#### Goal of the exercise:
Skip every picture, then write out exactly the lines of the listing below from the line that contains "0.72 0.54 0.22" through the final line.

#### Provided data:

+ + + + +

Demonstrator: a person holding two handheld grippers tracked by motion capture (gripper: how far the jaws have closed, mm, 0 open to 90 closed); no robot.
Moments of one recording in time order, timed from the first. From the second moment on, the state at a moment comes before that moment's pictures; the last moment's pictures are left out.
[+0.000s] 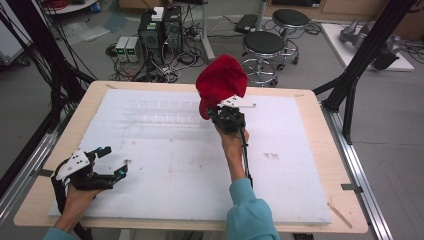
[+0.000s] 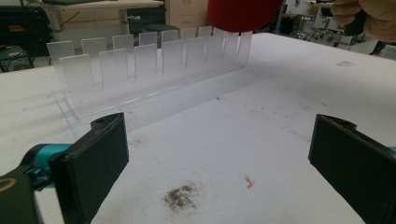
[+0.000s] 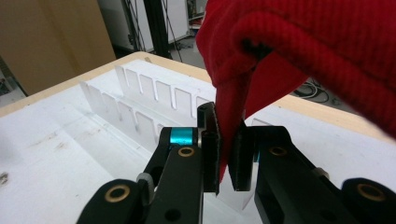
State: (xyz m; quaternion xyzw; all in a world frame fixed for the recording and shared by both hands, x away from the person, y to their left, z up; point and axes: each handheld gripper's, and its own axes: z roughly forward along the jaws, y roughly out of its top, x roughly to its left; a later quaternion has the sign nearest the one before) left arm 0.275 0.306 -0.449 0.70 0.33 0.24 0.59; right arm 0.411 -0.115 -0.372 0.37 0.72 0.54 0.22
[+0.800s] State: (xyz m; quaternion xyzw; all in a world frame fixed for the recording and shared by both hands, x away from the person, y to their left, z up) left arm 0.274 0.305 -0.449 0.70 0.32 0.25 0.59; right arm 0.411 -0.102 -0.377 0.38 0.74 0.50 0.23
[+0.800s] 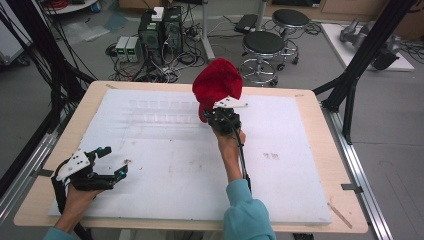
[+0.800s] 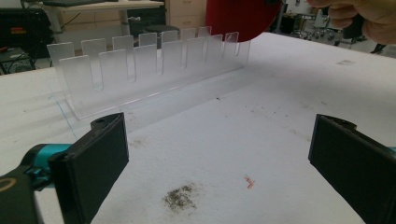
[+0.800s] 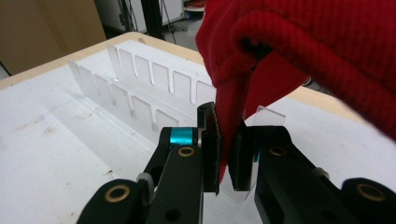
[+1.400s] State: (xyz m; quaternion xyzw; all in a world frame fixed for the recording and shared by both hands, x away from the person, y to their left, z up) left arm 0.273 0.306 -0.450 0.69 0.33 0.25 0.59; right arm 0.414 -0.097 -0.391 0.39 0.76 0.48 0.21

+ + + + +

#### Finished task:
State: (xyz m; quaternion xyzw; all in a world frame fixed for the recording and shared by both hands, x away from the person, y to their left, z up; point and axes: each handheld gripper's, and its own axes: z roughly forward along the jaws, y roughly out of its top, x roughly to its left; a later quaternion has the sign nearest the one before) left arm 0.275 0.306 -0.449 0.70 0.33 0.24 0.59; right arm 0.411 -0.115 -0.372 0.37 0.72 0.54 0.22
[+0.800s] State: (xyz m; quaternion xyzw; all in a world frame fixed for the recording and shared by both hands, x away from the person, y to their left, z up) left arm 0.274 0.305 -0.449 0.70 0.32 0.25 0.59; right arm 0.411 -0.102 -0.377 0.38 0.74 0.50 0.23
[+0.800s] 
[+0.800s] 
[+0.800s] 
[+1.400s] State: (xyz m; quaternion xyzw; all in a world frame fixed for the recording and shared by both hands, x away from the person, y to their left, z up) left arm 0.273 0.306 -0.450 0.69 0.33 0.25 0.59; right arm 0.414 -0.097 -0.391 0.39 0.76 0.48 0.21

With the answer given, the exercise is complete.